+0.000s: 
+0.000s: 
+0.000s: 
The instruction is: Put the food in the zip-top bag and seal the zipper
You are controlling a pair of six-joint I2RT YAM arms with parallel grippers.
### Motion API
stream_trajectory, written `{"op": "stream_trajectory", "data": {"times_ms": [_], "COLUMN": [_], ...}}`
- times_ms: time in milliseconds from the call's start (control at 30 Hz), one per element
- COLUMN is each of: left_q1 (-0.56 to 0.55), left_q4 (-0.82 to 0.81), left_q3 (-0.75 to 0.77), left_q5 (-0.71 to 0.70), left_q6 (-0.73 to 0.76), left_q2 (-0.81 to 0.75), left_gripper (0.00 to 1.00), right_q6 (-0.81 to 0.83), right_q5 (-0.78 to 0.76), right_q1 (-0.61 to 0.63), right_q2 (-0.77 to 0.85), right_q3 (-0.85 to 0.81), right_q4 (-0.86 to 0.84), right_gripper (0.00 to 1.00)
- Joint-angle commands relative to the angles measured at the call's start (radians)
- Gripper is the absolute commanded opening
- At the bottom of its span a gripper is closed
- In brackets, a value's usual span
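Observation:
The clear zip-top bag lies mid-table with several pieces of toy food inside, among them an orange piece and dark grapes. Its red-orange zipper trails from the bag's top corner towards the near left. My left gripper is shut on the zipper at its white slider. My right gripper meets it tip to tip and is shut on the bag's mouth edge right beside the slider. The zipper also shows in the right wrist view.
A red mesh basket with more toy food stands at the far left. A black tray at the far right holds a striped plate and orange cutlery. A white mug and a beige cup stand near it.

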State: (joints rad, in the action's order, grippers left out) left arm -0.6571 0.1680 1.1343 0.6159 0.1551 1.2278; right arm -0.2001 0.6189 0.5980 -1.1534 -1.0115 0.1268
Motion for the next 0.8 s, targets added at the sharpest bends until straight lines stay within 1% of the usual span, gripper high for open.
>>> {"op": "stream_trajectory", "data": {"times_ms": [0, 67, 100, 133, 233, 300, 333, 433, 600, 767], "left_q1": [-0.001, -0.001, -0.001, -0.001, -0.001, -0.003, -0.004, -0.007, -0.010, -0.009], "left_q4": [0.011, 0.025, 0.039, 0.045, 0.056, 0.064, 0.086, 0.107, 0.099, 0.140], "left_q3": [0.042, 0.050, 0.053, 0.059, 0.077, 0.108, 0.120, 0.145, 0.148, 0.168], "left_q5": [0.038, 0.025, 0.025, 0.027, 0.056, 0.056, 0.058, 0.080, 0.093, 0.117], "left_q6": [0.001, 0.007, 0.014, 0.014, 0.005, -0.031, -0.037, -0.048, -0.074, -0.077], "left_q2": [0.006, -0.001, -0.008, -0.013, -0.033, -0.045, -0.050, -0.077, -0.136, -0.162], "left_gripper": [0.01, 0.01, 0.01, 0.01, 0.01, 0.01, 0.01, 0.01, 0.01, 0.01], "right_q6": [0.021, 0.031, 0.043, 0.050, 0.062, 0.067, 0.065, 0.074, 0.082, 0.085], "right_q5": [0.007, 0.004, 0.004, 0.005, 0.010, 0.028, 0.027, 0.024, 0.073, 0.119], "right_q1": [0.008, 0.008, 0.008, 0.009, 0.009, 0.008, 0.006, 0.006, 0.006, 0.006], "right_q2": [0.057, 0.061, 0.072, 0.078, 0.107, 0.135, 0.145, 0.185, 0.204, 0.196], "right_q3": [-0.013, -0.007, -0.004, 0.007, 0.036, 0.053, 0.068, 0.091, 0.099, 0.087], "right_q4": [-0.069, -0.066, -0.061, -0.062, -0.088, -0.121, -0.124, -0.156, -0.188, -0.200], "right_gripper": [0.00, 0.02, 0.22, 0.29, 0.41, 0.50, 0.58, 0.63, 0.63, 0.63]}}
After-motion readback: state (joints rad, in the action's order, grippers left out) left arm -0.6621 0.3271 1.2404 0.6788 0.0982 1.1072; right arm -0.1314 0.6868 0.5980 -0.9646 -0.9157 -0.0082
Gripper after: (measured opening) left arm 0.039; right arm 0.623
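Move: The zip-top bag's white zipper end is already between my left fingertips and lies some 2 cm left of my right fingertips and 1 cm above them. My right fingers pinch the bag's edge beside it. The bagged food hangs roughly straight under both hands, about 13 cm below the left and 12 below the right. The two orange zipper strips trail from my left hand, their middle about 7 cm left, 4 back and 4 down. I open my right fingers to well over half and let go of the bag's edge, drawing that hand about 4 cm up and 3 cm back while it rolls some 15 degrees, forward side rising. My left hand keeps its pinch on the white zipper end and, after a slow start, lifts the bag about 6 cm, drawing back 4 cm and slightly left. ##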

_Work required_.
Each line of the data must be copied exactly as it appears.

_The completed task_.
+0.000s: 
+0.000s: 
+0.000s: 
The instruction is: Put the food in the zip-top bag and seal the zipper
You are controlling a pair of six-joint I2RT YAM arms with parallel grippers.
### Motion API
stream_trajectory, written `{"op": "stream_trajectory", "data": {"times_ms": [_], "COLUMN": [_], ...}}`
- times_ms: time in milliseconds from the call's start (control at 30 Hz), one per element
- COLUMN is each of: left_q1 (-0.56 to 0.55), left_q4 (-0.82 to 0.81), left_q3 (-0.75 to 0.77), left_q5 (-0.71 to 0.70), left_q6 (-0.73 to 0.76), left_q2 (-0.81 to 0.75), left_gripper (0.00 to 1.00), right_q6 (-0.81 to 0.83), right_q5 (-0.78 to 0.76), right_q1 (-0.61 to 0.63), right_q2 (-0.77 to 0.85), right_q3 (-0.85 to 0.81), right_q4 (-0.86 to 0.84), right_gripper (0.00 to 1.00)
- Joint-angle commands relative to the angles measured at the call's start (radians)
- Gripper is the absolute commanded opening
- At the bottom of its span a gripper is closed
- In brackets, a value's usual span
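Observation:
The clear zip-top bag lies mid-table with several pieces of toy food inside, among them an orange piece and dark grapes. Its red-orange zipper trails from the bag's top corner towards the near left. My left gripper is shut on the zipper at its white slider. My right gripper meets it tip to tip and is shut on the bag's mouth edge right beside the slider. The zipper also shows in the right wrist view.
A red mesh basket with more toy food stands at the far left. A black tray at the far right holds a striped plate and orange cutlery. A white mug and a beige cup stand near it.
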
State: (joints rad, in the action's order, grippers left out) left arm -0.6571 0.1680 1.1343 0.6159 0.1551 1.2278; right arm -0.2001 0.6189 0.5980 -1.1534 -1.0115 0.1268
Motion for the next 0.8 s, targets added at the sharpest bends until straight lines stay within 1% of the usual span, gripper high for open.
>>> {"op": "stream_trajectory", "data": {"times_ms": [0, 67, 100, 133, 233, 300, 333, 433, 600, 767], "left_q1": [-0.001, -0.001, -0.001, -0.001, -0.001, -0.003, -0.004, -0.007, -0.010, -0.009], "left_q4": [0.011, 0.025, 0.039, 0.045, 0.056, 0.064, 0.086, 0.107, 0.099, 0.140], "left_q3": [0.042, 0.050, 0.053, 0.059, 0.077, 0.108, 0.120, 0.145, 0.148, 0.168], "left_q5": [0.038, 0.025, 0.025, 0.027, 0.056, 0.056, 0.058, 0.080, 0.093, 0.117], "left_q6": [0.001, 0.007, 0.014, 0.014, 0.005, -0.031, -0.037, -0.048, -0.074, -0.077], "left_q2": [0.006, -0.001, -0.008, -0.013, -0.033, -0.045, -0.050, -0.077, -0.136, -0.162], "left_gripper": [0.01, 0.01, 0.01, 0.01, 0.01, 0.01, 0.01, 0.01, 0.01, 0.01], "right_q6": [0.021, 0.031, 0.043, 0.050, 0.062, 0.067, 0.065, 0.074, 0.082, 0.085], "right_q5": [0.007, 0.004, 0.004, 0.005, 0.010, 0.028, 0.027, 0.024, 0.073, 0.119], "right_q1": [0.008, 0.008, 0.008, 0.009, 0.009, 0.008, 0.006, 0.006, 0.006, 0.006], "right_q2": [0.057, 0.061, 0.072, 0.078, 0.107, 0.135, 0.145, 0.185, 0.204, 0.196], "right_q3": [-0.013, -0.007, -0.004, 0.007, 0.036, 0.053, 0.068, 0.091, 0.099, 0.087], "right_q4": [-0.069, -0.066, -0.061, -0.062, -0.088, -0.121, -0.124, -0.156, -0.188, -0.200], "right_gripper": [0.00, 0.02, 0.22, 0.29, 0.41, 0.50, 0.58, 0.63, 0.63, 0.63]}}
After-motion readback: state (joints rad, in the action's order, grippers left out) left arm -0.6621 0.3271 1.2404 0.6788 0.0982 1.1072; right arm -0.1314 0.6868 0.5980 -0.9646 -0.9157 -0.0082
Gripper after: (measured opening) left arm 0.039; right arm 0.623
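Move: The zip-top bag's white zipper end is already between my left fingertips and lies some 2 cm left of my right fingertips and 1 cm above them. My right fingers pinch the bag's edge beside it. The bagged food hangs roughly straight under both hands, about 13 cm below the left and 12 below the right. The two orange zipper strips trail from my left hand, their middle about 7 cm left, 4 back and 4 down. I open my right fingers to well over half and let go of the bag's edge, drawing that hand about 4 cm up and 3 cm back while it rolls some 15 degrees, forward side rising. My left hand keeps its pinch on the white zipper end and, after a slow start, lifts the bag about 6 cm, drawing back 4 cm and slightly left. ##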

The output given is complete.